Tumaco lies just north of the border between Colombia and Ecuador in the hot, extremely humid zones of dense forest and mangrove swamp of the Pacific coastal plain (Figure 21.1). The earliest sedentary occupation occurs during the Inguapl I phase (600-350 BC), and substantially more settlement is registered in Inguapl II (350 BC-AD 350). This is the period of the Tumaco-La Tolita tradition (Bouchard 1982-83, 1984; Patino 2003), best known from both Ecuador and Colombia for the complicated ceramic vessels and figures of elaborately costumed individuals recovered by looters and purchased by collectors (Patino and Hernandez 2001). Ornamental objects of gold, along with the elaborate ceramic pieces, are taken to be symbolic of high social status in life and in death, and the “chiefdom” label has been applied to Inguapl II society (Patino 1992, 2003; Rodriguez 2002; Patino and Hernandez 2001). Tombs with lavish offerings of gold work and ceramics are known from La Tolita, although, unlike the earthen mounds and statues of the Alto Magdalena, they were completely subterranean. Their identification as elite tombs depends, then, not on their character as impressive permanent visible monuments, but rather on the unusual richness and fineness of the offerings included (Rodriguez 2002).

Here we concentrate on a region of about 25 km2 near Tumaco, although the trajectory of social change there seems consistent with what is known of the larger area from which Tumaco-La Tolita ceramics are known, which runs some 300 km along the Pacific coast. Inguapl II occupation was concentrated in mangrove and interfluvial zones, and most sites are very small surface scatters, but others are as large as 20 ha (Patino 2003). Artificial mounds ranging up to as high as 8 m were constructed in stages (Bouchard 198283, 1984; Patino 2003). These were common at both large and small settlements, but not ubiquitous. Although burials of various kinds are encountered in them, their fundamental purpose seems more architectural: to raise the structures on their tops above the surrounding level. These structures may have been elite residences or public or ceremonial buildings (Patino 2003). Marine and estuarine subsistence resources were complemented by raising maize, squash, manioc, and other crops—sometimes on raised fields constructed to make poorly drained local areas productive (Patino 1995, 2003). An association between these intensively cultivated raised field zones and larger settlements with bigger mounds may suggest greater involvement by elites in the subsistence economy than appears to have been the case in the Alto Magdalena or Tierradentro.

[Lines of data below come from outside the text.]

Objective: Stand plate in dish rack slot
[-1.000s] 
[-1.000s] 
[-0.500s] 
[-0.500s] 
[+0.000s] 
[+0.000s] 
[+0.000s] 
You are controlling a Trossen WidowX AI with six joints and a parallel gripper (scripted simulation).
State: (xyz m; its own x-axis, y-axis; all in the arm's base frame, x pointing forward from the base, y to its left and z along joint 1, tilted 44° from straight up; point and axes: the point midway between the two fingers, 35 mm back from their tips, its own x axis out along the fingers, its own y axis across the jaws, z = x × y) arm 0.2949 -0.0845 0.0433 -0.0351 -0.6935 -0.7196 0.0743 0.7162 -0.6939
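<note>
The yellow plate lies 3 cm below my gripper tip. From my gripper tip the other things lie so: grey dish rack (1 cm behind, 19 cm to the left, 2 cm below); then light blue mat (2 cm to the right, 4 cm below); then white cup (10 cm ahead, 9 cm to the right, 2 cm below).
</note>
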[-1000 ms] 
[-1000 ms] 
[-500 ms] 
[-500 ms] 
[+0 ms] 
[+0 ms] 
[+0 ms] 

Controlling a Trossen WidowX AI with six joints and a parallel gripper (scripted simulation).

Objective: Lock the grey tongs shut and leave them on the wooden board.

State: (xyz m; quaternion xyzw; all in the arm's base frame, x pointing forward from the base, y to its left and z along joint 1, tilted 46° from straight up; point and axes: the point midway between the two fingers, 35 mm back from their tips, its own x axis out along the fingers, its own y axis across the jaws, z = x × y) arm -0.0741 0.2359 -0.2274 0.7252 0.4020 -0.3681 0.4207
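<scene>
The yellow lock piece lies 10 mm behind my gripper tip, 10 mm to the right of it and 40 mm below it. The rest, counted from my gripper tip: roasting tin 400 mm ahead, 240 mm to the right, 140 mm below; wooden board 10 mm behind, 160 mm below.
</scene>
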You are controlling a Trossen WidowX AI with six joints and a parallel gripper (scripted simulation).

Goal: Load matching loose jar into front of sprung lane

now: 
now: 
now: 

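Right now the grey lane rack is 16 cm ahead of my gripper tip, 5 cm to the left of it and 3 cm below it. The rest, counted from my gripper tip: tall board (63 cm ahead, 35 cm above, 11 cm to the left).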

El Morro times (AD 350-600) witnessed a major decline in numbers of sites, and a ceramic complex different enough from Inguapi II to suggest cultural discontinuity, although no occupational hiatus is observed (Bouchard 1982-83, 1984; Patino and Hernandez 2001; Patino 2003). Mounds and raised field complexes were abandoned, and elaborate ceramic figures were no longer made. El Morro is taken to represent either the gradual disappearance of hierarchical social organization (Patino 2003), or at least a considerable reduction in complexity (Rodriguez 2002). A hiatus is proposed for the two centuries following El Morro, until the archaeological record reappears, about AD 800, in the form of the Bucheli-Caunapi phase, represented by light occupation atop Inguapi II mounds and along river banks, which lasts until the Spanish Conquest (Bouchard 1982-83, 1984; Patino 2003). Little evidence of social hierarchy, political centralization, or intensive production is seen.